Here are the #'s. NCT00215605 solid tumors - fully enrolled & no longer recruiting having a proposed enlistment of 77 patients by the trial listing at clinicaltrialsdotgov.
And - at the MD anderson site: clinical trial 2005-0396SOLIDTUMORS. Per the website, no longer recruiting...but a recent (July 2012) IRB places accrual at 500 (!!!) patients. This trial lists NCT00215605 as the federally listed reference trial for study guidelines, and would appear to be the original source of the MDACC study.
The published purpose of the MDACC study:
"The goal of this study is to allow you to continue to receive cabozantinib for
as long as your study doctor thinks you are benefitting from it, even if your
previous study or study arm has already closed. The safety of cabozantinib and
its ability to control advanced disease will also be studied."
This would appear to be some sort of unofficial expanded access, thereby guaranteeing clinical access to Cabo as long as patient benefit warrants. Am I reading this wrong? Ernie, do you have a take on this? Anyone?
NCT00215605. I think Doc has it right. It is an Exelixis sponsored extension study to continue treating patients from any of the discontinued studies, which is why the estimated recruitment does not match. Legally, EXEL needs an IND to under which to prescribe the drug and I guess it is easier to recycle the phase one protocol than to apply for a new one.
There is not really any other logical explanation, and it is a very good sign, at least for me. I keep saying, this company is on to a huge winner.IMO Anybody who does their own DD will find it hard to dispute either the probable expanded use or the efficacy possibilities. No way they would continue, or expand any study if things were not looking good. How good? Now I think that could be a rocking good!
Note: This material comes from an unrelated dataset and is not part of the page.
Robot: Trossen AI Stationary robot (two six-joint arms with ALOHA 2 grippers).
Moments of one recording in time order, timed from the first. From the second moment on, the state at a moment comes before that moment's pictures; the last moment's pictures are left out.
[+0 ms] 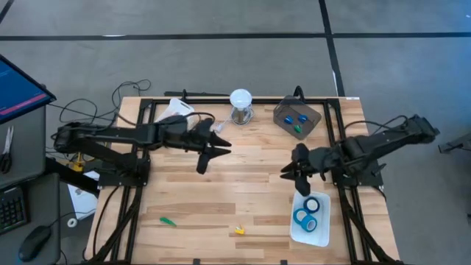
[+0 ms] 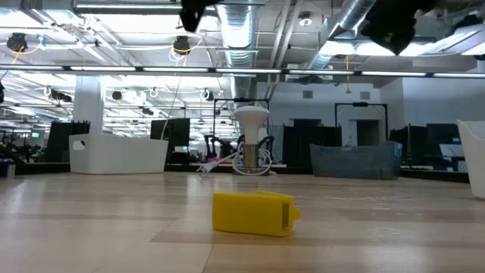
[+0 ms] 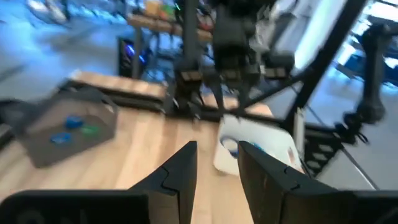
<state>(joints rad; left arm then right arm) 0.04 1.21 0.92 0.09 0.09 -0.19 0.33 0.99 0.83 -0.51 0.18 0.56</state>
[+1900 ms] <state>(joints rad) -0.24 0.88 0.92 -0.21 -0.19 -0.23 0.49 2.13 1.60 -0.68 -0.08 0.39</state>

this has all the appearances of an "extension" trial. What happens is that patients are treated for a proscribed time on a specific trial. At some point, for administrative purposes, it is desirable for a sponsor to close a study (e.g. to submit final documents, to lock a data base for unblinding, etc.). In this case, if patients have been followed enough on one study, haven't progressed, but the sponsor needs to close the study, these types of studies are one mechanism to continue to make drug available to patients (clearly the appropriate and ethical thing to do). Note that one inclusion criteria for the solid tumor trial is prior enrollment on an XL-184 trial. This also allows patients to continue to have data collected to provide possible longer term safety data which might be helpful to Exelixis.
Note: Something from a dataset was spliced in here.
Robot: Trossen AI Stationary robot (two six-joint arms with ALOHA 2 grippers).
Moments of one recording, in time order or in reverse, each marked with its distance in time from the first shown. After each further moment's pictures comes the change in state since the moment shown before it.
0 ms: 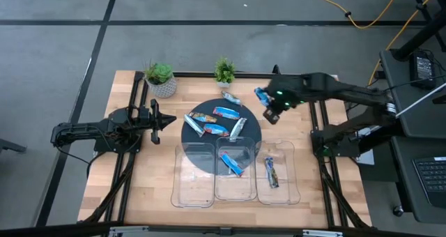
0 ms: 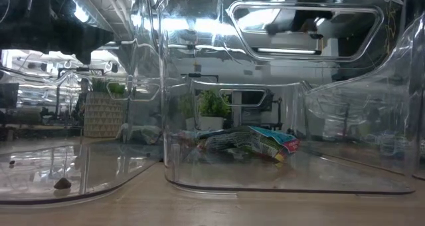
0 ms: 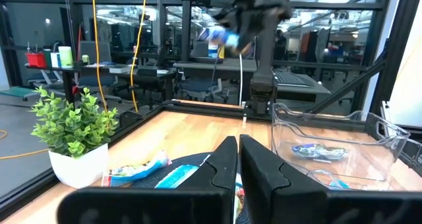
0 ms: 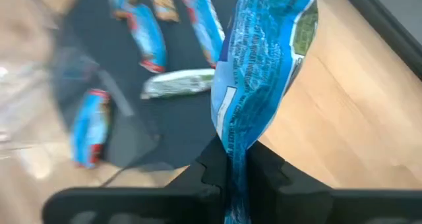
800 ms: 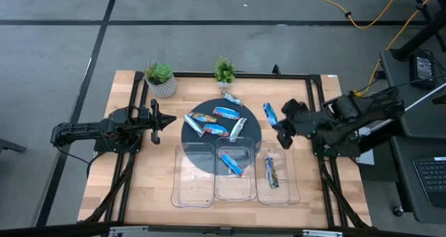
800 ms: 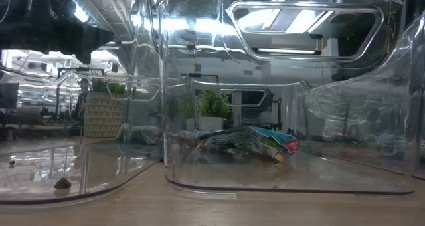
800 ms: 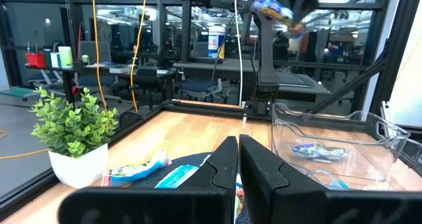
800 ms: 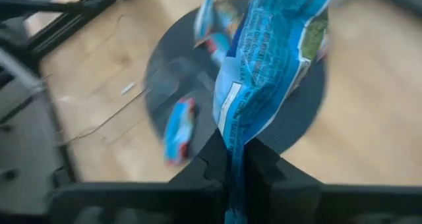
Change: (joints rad) left arm 0.000 0.000 0.000 0.000 0.000 0.000; right arm 0.497 -0.116 0.001 0.030 0.269 0.460
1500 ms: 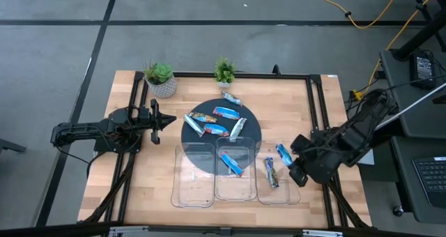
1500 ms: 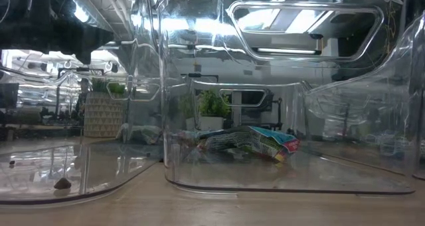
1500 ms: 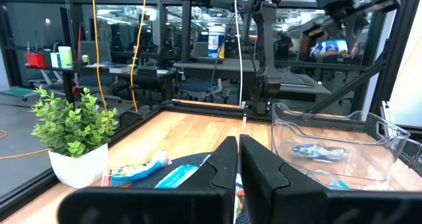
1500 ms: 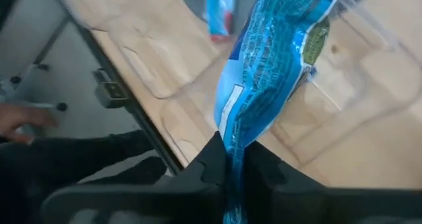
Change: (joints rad) left arm 0.000 0.000 0.000 0.000 0.000 0.000; right arm 0.387 0.100 -0.001 -0.123 -0.154 0.540
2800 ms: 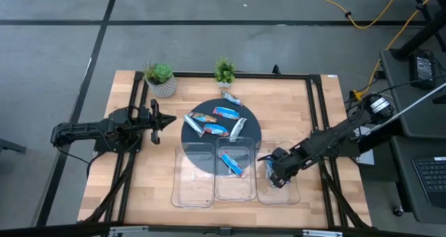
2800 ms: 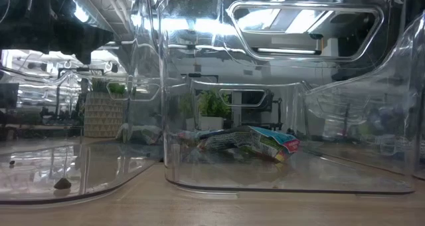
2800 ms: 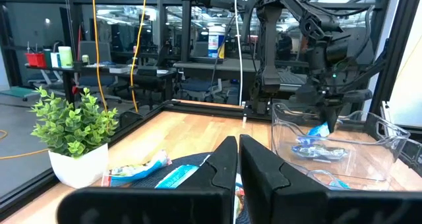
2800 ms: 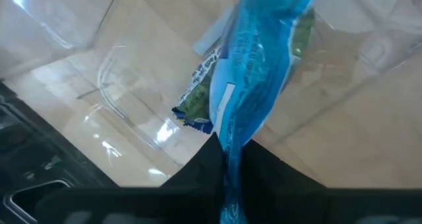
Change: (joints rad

In my experience, this is pretty routine, the alternative being to wait until the final patient is off study before closing the study down.
The accrual #'s threw me a'wonderin' whassup. With an indicated initial enrollment of 77, how would we arrive at a more recent IRB annotation of 500...? I understand the ethics of enabling access to those who benefit...but where in the heck would the other 400 patients have come from...?? It would appear there may be a lot of patients receiving benefit from Cabo that may be unaccounted for...
....and that's a good thing for patients. But someboby might wanna tell the shareholders that we've got an additional 400 patients on the prescription roster that might be realizing some measure of advanced benefit & we'll let you know someday...
It just seems like a pretty cavalier, devil-may-care method of clinical accounting...
Oh...by the way - we have these 400 patients over here we've been monitoring for the past 6 years that're doing quite well...and stand to outlive Methuselah if we keep them on the Cabo program.
Where's the transparency? By the clinical mandate, the trial is done...isn't it?